L'actualité du livre
Bande dessinéeet Science-fiction  

Soucoupes
de Arnaud Le Gouëfflec et Obion
Glénat - 1000 feuilles 2015 /  20.50 €- 134.28  ffr. / 88 pages
ISBN : 9782723499576
FORMAT : 20x27,5 cm

Technicolor retro

Cette fois, ça y est, les extra-terrestres ont débarqué, et leurs soucoupes planent au-dessus de nos villes et villages. Il n’est pourtant pas question d’invasion ici ; plutôt discrets et bienveillants, ces aliens aux allures de robots sont d’aimables observateurs qui proposent à quelques scientifiques de les accompagner dans leurs voyages spatiaux à la découverte de l’univers. Ils ne ressemblent pas à grand-chose mais sont gentils et curieux.

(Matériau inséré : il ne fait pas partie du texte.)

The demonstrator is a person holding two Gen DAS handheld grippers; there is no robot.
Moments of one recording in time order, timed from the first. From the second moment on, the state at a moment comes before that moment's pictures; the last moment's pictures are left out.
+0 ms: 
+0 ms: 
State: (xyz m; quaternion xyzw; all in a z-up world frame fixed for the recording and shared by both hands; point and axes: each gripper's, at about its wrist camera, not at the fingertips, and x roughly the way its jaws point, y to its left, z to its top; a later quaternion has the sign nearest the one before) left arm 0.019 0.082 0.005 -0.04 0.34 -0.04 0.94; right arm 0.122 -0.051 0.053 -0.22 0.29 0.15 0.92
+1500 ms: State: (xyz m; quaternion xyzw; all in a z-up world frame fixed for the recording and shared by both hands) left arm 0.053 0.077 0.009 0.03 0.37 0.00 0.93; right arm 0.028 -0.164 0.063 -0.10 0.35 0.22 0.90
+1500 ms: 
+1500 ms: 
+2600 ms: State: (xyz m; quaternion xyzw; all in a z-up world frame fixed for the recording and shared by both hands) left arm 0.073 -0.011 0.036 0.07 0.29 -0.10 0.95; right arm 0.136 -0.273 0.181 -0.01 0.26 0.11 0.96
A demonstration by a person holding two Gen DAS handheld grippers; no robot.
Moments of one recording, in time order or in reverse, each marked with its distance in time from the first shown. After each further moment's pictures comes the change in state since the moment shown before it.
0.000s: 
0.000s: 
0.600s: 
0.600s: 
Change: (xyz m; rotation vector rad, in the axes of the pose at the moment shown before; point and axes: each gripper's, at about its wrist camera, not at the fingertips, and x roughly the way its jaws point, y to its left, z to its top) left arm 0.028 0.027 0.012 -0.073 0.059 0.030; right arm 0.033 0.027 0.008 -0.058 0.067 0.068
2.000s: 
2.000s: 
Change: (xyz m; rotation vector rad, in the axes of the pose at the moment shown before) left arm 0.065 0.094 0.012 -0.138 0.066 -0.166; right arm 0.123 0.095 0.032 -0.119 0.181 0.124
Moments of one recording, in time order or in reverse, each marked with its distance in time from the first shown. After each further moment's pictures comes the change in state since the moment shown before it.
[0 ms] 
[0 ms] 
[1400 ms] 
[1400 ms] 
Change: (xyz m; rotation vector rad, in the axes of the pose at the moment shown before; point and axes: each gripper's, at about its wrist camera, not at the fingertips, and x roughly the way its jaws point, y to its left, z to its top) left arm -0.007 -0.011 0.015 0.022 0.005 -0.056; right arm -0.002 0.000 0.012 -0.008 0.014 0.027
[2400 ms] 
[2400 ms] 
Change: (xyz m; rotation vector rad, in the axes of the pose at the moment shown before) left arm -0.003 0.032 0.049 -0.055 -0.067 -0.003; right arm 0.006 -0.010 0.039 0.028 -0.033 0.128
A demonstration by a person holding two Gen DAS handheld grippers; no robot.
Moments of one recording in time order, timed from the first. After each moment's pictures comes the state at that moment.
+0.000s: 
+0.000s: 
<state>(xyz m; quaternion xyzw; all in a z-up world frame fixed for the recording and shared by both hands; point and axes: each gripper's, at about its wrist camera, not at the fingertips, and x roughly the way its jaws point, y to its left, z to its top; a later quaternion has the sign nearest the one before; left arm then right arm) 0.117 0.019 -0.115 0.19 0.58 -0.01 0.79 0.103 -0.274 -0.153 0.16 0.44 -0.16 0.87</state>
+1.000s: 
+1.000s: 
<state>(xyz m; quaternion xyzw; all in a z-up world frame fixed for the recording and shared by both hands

De son côté, l’au-delà et l’infini, ça ne fait pas trop rêver Christian. Modeste marchand de disques dans une petite ville franchouillarde (entre Amélie Poulain et le Gendarme), l’homme a déjà assez de soucis comme ça, entre sa maman qui perd la boule, sa femme qu’il n’aime plus et sa maîtresse qui s’impatiente. Alors pour Christian ces petits hommes verts qui n’en sont pas – ils ont plutôt le look de robots – c’est plutôt anecdotique et accessoire. Jusqu’au jour où l’une de ces créatures, curieuse de ce qui se passe chez les humains, va pousser la porte du disquaire, en quête de plaisirs musicaux bien terriens… le début d’une drôle de rencontre.

Voilà une petite merveille ! Une histoire à la fois simple, drôle et touchante, mise en images avec panache. Le mélange des genres est parfait et la science-fiction n’est vite qu’un prétexte rigolo pour parler d’autre chose, de poésie, de rêvasserie, d’évasion… On suit le périple impossible de Christian, pas forcément le gars agréable mais pas non plus méchant ; juste un gus normal qui tente de faire son bonhomme de chemin, et cherche simplement à être un peu heureux.

En lisant Soucoupes, on entrevoit des réminiscences de Nicolas de Crécy et de Sylvain Chomet, et l’on pense aussi à un autre album récent, Souvenirs de l’Empire de l’Atome, dans lequel flottait ce même parfum retro où la SF boîtes de conserve s’harmonisait pleinement avec un univers plus intime et douillet. En gros, le franco-belge face à Hollywood fifties.

Et à l’instar du livre de Smolderen et Clérisse, c’est une esthétique soignée et raffinée qui est mise en place ici. Le dessin d’Obion déboule toutes couleurs dehors et c’est la claque absolue : le style un peu cartoon mélange le dessin traditionnel à des couleurs numériques. Et quelles couleurs ! Lumineuses, phosphorescentes, éclatantes, flamboyantes !… Chaque planche brille d’un éclat particulier, d’une ambiance étonnante. Il y aurait dans ces pages, la couverture comprise, des images à découper puis encadrer, comme cet extra-terrestre devant une télévision (p.33) ou ces petites soucoupes au-dessus des villes. Sur son blog, Obion raconte qu’il y eut un moment où il envisageait dans un premier temps de n’utiliser que des aplats numériques pour cet album. Le résultat final, sorte d’inédit « technicolor en sépia », riche de matières et de textures est heureusement beaucoup plus passionnant. Ce goût sûr allié à une jolie histoire fait de Soucoupes une uchronie qui ne se prend pas au sérieux et qui prend le temps de flâner, un livre précieux et savoureux.